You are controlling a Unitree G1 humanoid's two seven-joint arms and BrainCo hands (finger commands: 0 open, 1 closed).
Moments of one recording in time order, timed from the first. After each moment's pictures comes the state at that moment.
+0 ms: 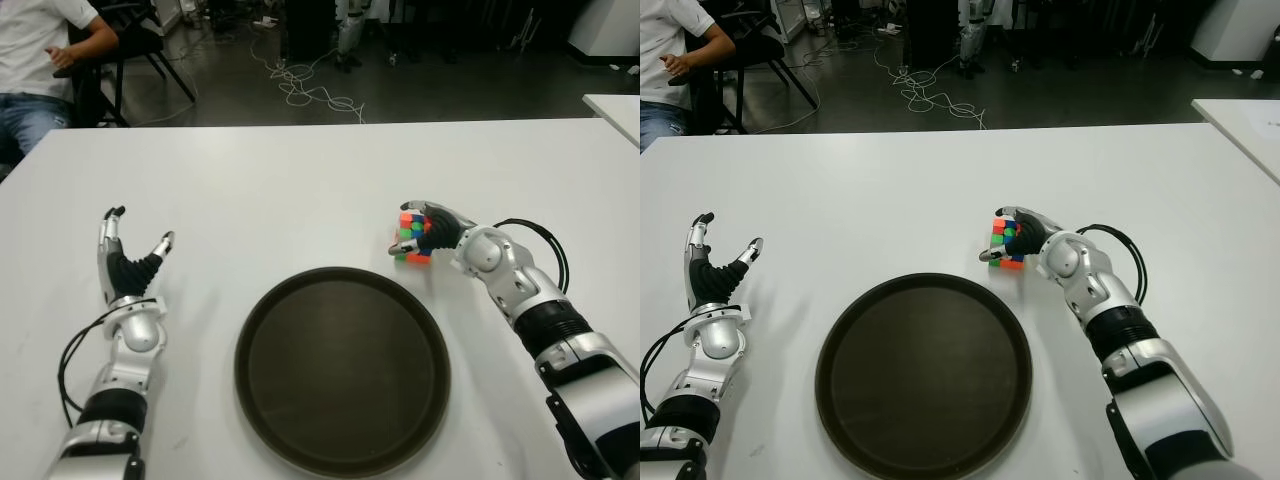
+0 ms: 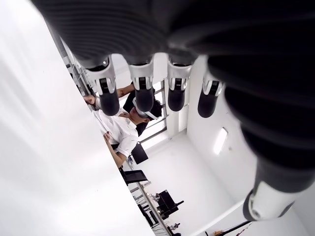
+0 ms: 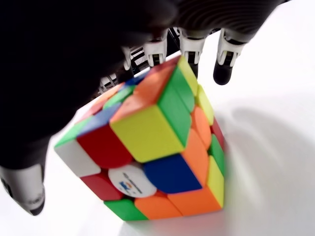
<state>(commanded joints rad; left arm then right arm) -0.34 0.26 0.09 0.87 0.26 -0.44 0.57 -0.64 -0.30 0.33 0.75 -0.46 0.03 0.20</state>
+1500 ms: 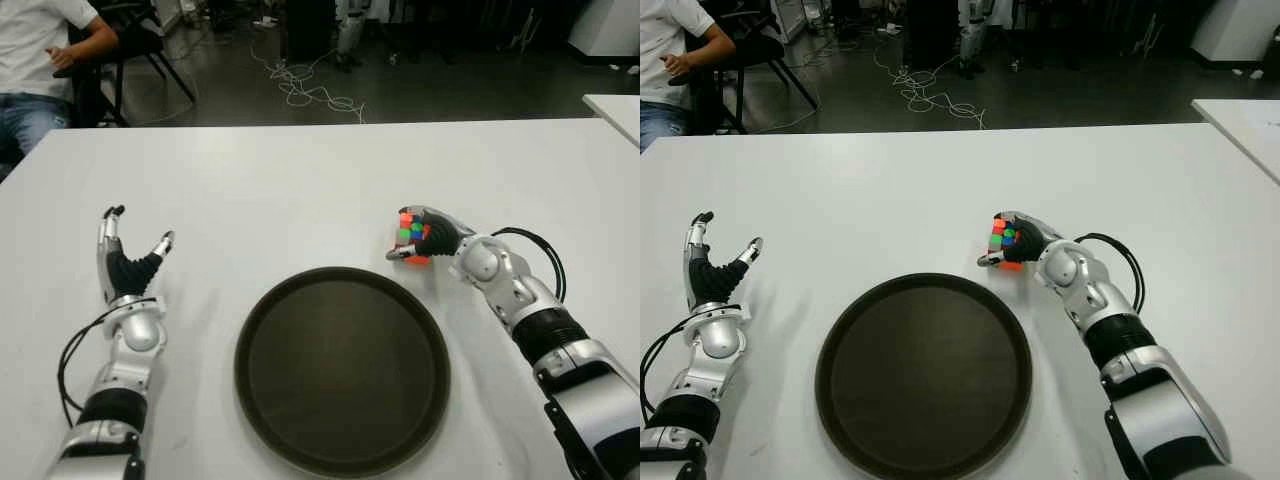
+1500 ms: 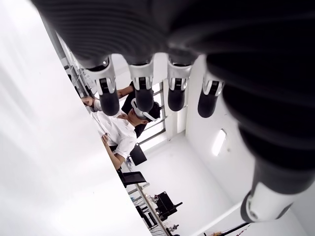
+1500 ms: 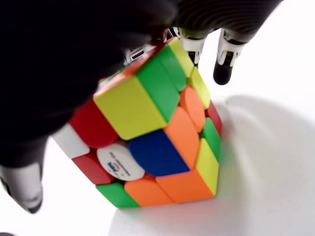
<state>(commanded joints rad) -0.34 0.26 0.09 0.87 0.27 -0.43 0.58 -0.63 -0.29 0.34 0.78 -0.46 -0.01 0.18</state>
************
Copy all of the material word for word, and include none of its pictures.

You are controlling a Unitree G1 humanoid's two seven-joint arms and BrainCo hands (finger commands: 0 open, 1 closed).
Moments of one recording in time order, timed from the first. After each moment's pictures comes the state at that moment.
+0 ms: 
+0 ms: 
+0 ms: 
<state>(commanded joints rad; left arm then right arm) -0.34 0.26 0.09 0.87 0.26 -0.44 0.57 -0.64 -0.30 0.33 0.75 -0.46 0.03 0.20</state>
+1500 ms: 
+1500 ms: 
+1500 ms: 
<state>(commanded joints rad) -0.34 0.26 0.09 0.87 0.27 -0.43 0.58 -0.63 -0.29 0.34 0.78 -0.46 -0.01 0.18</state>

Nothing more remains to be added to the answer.